The CTA’s “preferred” extension method would be to run an elevated track from the 95th Street station, along Interstate 57 to 98th Street, where the elevated tracks would run parallel with some Union Pacific freight tracks to 130th Street, Claypool said. The tracks could run to the east of UP’s right of way or to the west, CTA officials said. The CTA also had considered building inside the UP’s right of way, but UP has ruled that out, a UP spokesman said.
Although the UP route is the top option, the CTA must give federal authorities at least two more, Claypool said. They include running the rail extension down Halsted Street — something local Ald. Anthony Beale (9th) opposes — or doing a less expensive bus-rapid transit route to 130th.

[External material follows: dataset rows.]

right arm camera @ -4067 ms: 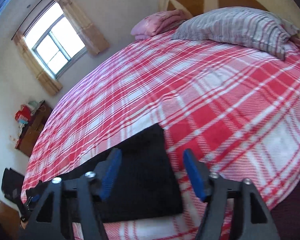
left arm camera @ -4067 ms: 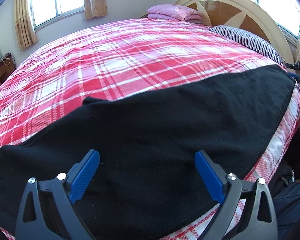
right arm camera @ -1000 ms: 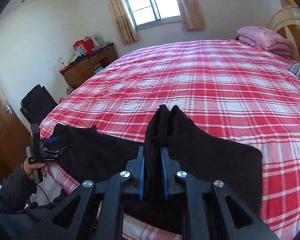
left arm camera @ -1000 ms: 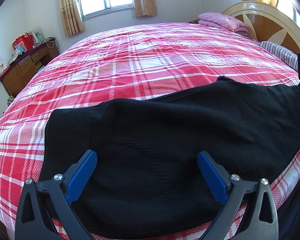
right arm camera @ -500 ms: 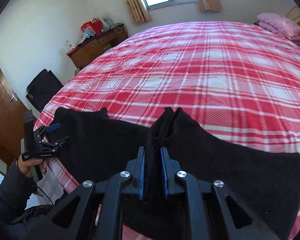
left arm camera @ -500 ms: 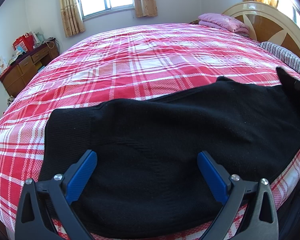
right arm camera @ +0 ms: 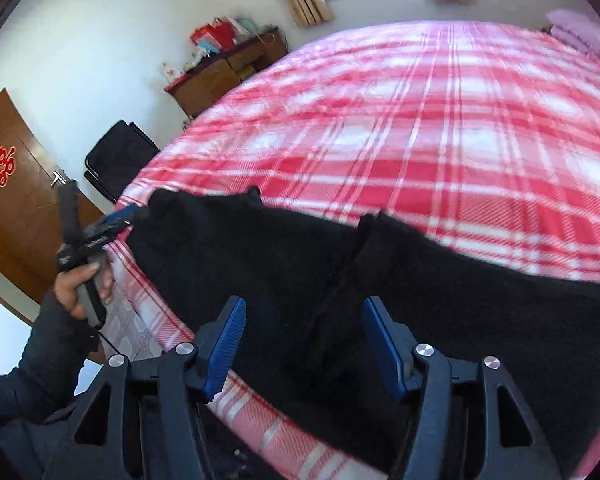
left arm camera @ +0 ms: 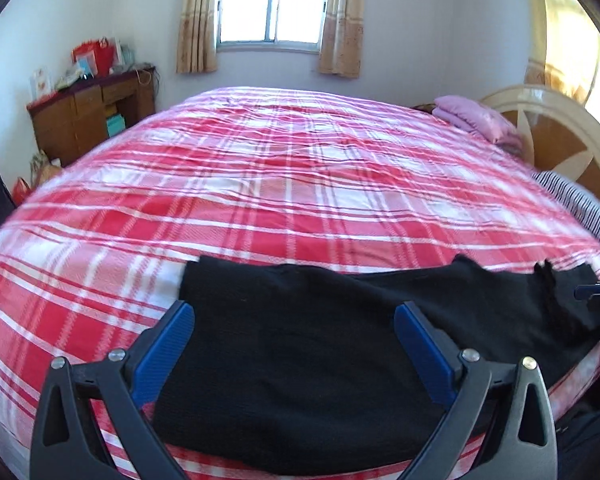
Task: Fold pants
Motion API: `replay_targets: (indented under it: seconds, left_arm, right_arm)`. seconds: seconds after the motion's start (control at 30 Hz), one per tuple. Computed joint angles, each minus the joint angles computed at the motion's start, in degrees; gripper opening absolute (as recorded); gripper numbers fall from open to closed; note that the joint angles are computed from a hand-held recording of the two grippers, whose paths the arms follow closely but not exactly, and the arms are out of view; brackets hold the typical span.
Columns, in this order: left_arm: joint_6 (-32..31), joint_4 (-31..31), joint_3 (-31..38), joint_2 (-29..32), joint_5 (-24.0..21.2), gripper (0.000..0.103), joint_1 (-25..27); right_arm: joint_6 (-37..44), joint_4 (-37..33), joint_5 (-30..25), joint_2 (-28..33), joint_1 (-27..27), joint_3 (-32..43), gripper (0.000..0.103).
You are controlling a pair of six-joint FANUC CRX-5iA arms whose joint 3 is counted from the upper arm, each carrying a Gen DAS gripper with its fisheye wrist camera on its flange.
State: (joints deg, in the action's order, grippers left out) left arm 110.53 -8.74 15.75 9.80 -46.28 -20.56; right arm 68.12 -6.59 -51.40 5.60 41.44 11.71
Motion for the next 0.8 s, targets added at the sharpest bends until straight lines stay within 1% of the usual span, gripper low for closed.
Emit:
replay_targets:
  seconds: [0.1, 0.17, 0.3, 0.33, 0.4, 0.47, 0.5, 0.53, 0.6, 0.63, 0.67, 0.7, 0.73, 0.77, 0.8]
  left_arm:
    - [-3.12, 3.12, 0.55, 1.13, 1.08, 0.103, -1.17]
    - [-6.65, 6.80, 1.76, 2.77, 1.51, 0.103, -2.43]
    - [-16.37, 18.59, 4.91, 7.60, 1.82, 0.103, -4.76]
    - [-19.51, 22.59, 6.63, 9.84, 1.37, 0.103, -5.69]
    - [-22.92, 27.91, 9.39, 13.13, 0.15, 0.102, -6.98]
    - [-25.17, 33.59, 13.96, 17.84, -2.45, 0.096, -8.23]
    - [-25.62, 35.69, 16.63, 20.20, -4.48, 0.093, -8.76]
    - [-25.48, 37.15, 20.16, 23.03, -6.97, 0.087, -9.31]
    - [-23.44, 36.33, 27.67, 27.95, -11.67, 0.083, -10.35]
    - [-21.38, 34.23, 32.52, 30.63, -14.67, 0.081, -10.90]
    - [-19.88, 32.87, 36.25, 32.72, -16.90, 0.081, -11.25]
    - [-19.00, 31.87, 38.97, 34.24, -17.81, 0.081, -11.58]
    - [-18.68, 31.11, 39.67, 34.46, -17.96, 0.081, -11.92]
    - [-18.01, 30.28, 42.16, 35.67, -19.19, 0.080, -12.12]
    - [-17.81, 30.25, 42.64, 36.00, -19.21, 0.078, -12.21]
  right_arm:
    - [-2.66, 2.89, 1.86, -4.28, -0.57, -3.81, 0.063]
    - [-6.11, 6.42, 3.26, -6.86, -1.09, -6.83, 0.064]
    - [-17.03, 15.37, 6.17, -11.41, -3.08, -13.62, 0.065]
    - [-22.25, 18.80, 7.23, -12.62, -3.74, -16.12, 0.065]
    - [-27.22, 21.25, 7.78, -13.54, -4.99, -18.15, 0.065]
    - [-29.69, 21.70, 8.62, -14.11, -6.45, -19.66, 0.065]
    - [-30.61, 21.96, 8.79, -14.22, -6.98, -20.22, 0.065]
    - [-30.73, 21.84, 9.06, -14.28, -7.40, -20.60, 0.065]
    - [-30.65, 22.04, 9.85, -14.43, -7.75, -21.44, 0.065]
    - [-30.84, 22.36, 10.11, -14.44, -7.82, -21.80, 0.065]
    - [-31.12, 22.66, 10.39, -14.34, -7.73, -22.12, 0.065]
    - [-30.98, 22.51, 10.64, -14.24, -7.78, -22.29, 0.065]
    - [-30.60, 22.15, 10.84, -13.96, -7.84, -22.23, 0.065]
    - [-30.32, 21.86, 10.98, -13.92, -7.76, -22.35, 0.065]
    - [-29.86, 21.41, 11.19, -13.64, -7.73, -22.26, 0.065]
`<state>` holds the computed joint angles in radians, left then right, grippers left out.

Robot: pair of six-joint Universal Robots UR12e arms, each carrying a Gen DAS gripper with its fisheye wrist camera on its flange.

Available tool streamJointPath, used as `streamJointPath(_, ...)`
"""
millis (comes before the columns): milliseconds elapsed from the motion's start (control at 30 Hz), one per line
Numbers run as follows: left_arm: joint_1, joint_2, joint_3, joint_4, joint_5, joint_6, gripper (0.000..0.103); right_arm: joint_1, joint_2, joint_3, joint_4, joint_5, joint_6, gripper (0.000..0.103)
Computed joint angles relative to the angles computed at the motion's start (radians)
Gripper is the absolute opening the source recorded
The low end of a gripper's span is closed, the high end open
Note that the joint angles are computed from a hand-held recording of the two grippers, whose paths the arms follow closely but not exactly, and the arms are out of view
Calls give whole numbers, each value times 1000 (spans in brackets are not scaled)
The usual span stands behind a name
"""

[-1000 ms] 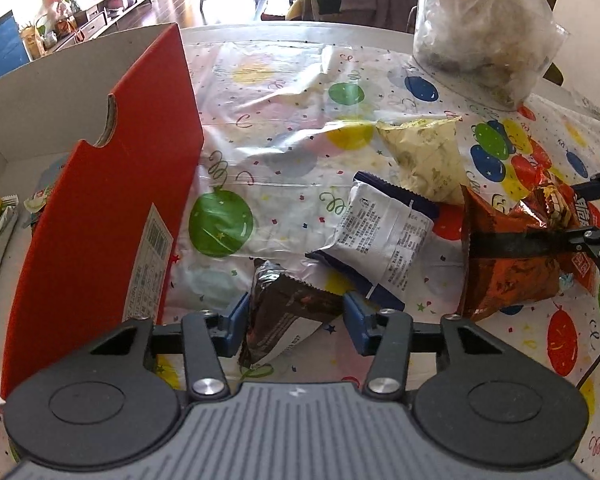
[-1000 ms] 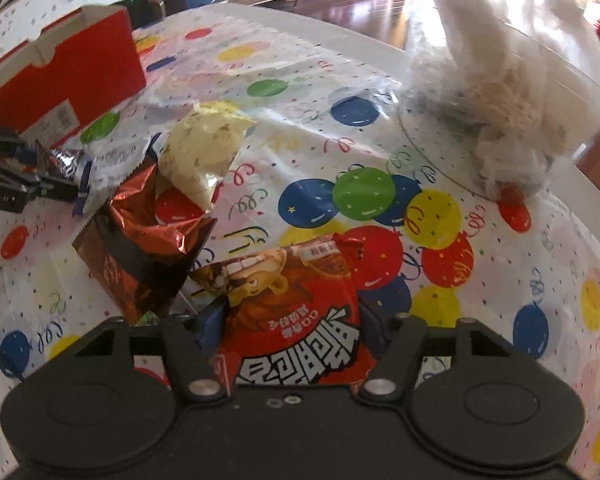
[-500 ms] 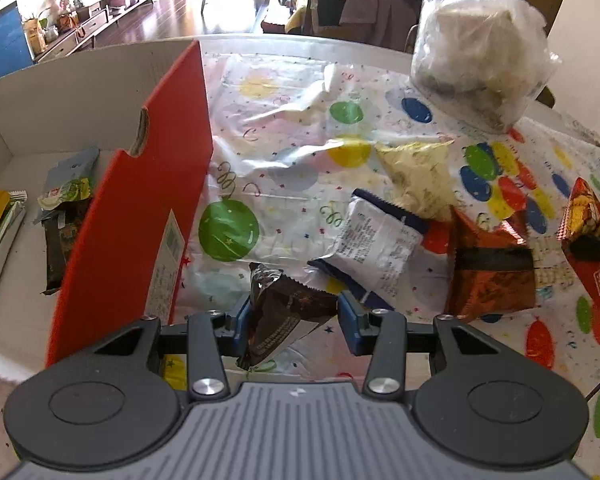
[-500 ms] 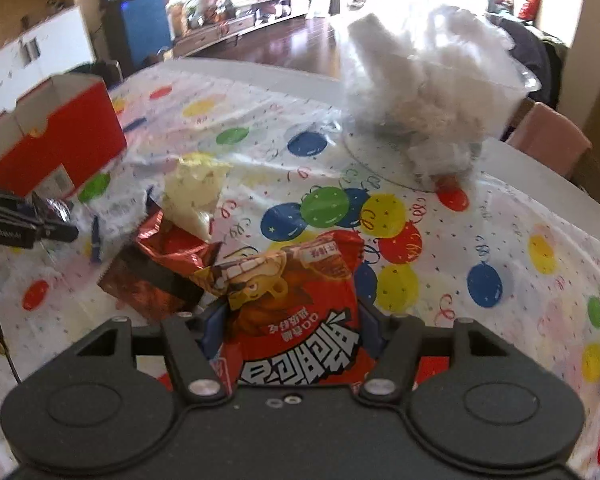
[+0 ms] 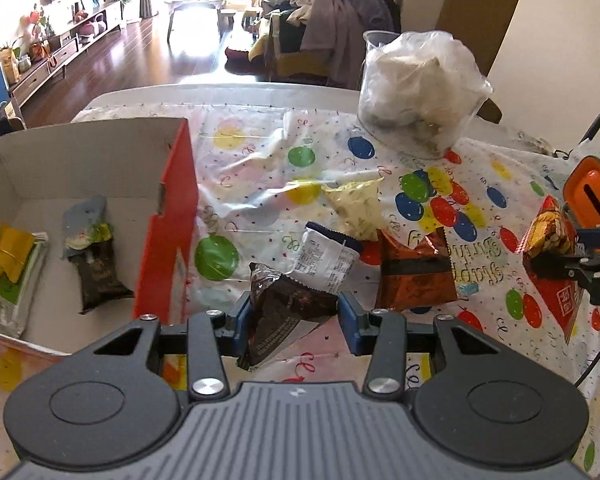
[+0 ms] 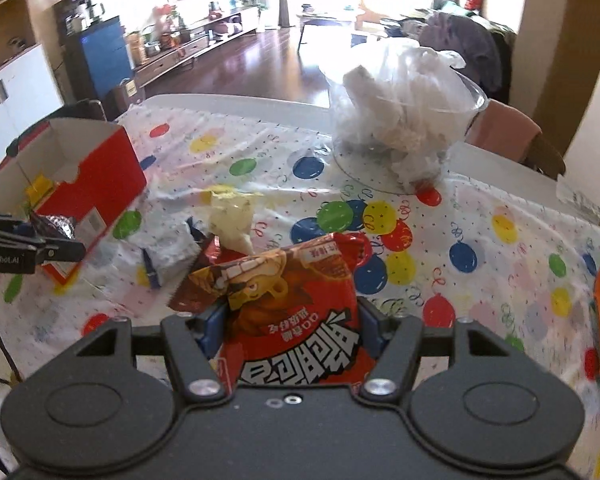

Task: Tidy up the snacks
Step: 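Carry the chocolate packet and red snack bag into the box with both tools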

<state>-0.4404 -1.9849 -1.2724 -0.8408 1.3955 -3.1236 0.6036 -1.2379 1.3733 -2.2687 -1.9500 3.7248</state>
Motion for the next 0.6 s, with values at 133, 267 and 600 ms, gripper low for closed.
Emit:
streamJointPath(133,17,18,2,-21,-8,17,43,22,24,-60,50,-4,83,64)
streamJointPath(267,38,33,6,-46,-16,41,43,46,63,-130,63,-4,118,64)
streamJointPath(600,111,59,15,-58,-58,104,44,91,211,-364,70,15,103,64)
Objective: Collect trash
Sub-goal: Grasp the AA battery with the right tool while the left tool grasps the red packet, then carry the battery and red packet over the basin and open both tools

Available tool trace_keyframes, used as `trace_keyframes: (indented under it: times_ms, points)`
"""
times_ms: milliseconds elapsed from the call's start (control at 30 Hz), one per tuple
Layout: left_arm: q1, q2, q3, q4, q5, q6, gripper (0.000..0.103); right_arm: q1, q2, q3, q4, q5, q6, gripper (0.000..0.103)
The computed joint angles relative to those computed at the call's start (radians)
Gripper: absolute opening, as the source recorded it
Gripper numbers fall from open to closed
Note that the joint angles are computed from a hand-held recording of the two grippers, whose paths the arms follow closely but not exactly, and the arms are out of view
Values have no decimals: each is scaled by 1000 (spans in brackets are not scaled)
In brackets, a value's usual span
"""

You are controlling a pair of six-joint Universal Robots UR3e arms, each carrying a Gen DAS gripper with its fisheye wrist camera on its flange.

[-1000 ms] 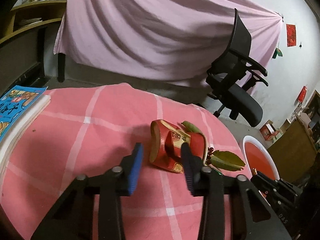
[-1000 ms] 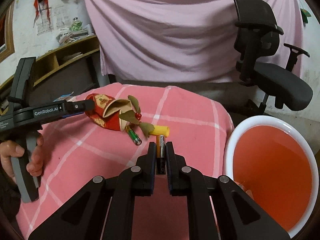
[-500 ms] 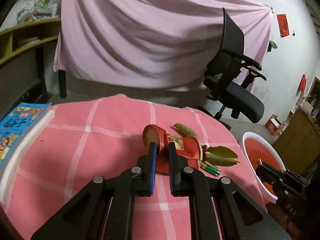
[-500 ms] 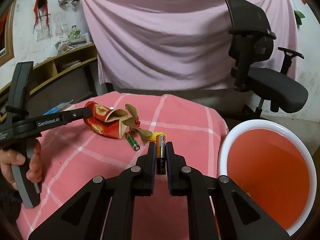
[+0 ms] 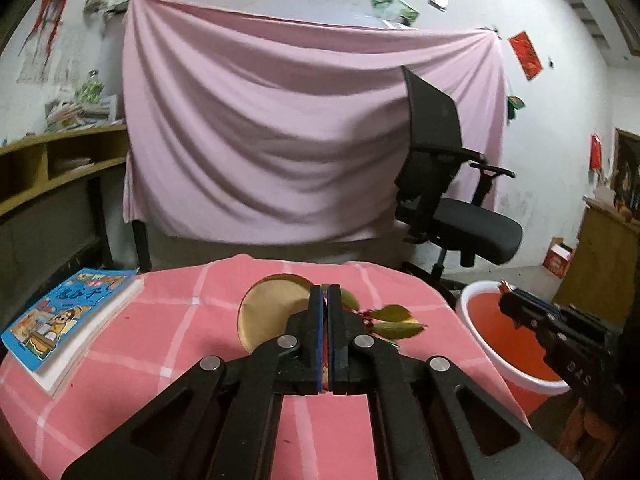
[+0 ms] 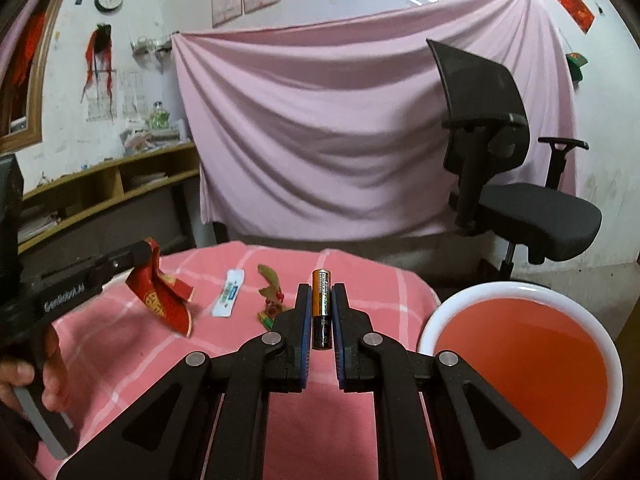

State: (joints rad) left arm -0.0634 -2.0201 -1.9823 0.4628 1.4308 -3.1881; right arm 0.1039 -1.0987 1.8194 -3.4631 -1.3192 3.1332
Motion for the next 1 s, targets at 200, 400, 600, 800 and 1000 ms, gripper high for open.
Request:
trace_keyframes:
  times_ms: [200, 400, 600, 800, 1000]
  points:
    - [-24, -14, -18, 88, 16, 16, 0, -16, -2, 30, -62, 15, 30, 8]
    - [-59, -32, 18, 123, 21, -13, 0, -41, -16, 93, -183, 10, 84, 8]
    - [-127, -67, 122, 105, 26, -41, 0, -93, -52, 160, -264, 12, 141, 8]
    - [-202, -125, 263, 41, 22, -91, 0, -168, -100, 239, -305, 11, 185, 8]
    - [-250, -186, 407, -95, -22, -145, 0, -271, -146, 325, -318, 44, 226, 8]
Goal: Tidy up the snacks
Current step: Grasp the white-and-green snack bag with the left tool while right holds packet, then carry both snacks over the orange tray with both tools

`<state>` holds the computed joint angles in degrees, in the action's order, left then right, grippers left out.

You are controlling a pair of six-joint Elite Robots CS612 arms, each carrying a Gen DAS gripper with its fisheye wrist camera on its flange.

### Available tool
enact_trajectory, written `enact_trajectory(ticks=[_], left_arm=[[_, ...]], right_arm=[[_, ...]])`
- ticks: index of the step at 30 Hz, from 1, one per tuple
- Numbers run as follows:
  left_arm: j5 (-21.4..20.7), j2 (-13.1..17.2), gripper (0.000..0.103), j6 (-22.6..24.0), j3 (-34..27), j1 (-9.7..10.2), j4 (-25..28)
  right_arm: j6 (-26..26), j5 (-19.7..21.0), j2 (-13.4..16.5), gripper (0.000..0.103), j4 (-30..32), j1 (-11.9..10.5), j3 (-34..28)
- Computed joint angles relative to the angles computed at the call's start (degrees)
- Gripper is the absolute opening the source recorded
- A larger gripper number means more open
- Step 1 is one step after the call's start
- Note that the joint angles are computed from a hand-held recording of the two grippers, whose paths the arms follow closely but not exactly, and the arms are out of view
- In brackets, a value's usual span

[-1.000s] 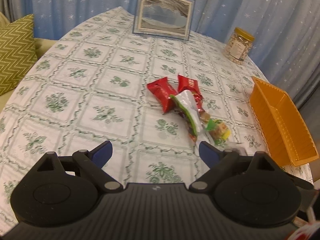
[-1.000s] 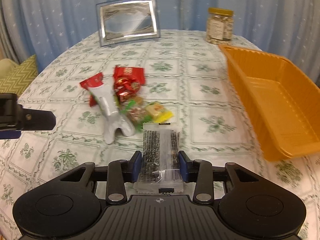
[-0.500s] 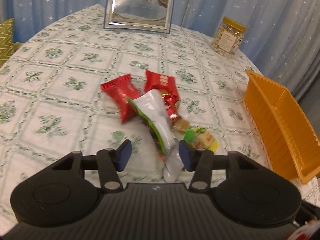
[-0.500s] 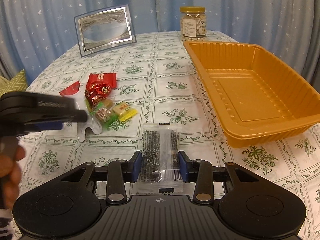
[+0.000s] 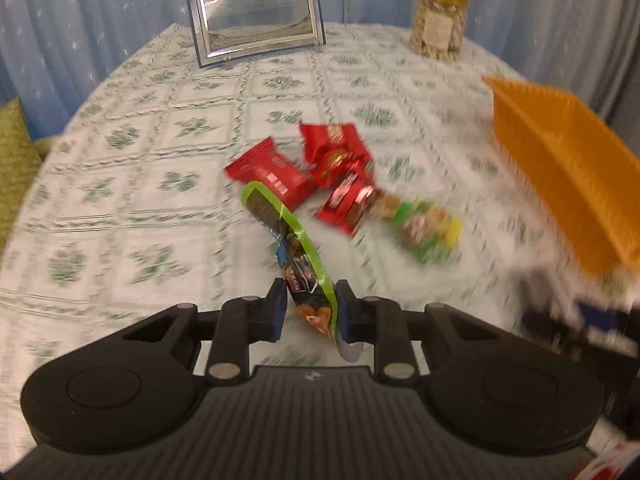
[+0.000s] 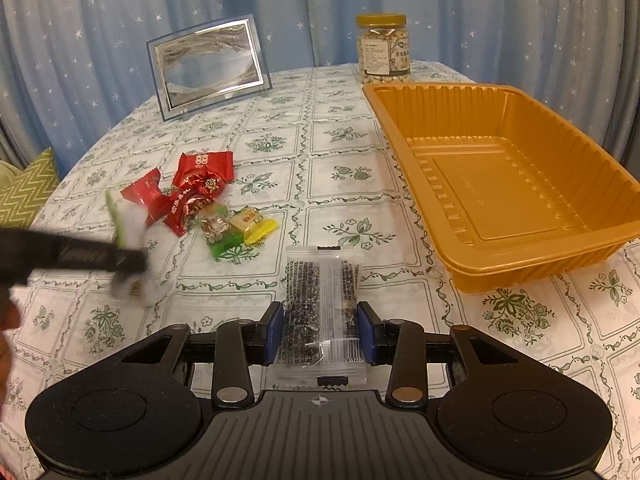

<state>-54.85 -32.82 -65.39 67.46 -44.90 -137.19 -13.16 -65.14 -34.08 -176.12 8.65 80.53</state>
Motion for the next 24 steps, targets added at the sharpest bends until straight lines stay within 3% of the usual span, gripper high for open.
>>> enact_trajectory(ticks=[8, 12, 20, 24], left_arm=[[3.03, 1.21, 0.023, 9.12, -2.26, -1.29, 4.69], [3.45, 1.99, 0.029, 7.72, -2.31, -1.05, 1.45], [4.99, 2.97, 0.030, 3.61, -1.99, -0.73, -1.83], [4.71, 2.71, 0.024, 3.05, -1.70, -0.76, -1.74]], right_arm=[[0.12, 0.69, -0.62, 0.039, -0.93, -0.09, 0.92], [0.55, 0.47, -0.67, 0.039, -0.70, -0.21, 0.97], [1.16, 0.64, -0.35, 0.039, -0.58, -0.29, 0.62], [1.31, 1.05, -0.27, 0.039, -0.55, -0.30, 0.53]])
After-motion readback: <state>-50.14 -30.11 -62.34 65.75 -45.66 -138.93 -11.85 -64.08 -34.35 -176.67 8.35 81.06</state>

Beale said Tuesday he was briefed on only two plans — the UP route and the Halsted route, leading him to believe the CTA had only two options under active consideration.
“I can see how he might have perceived it that way because that’s where the focus of the conversation was,’’ Claypool said. “But there’s always been a federally required third alternative, which is the BRT.’’
Claypool conceded that land will have to be acquired as part of the extension project, although it’s too early to say where or how many parcels.
The next step involves publication of the final environmental impact study in 2015, Claypool said.
On the North Side, the planned improvements are part of a larger project to rejuvenate the Red Line and Purple lines, from the Belmont station to the Linden Station in Wilmette. Project estimates have ranged from $2 billion to $4 billion.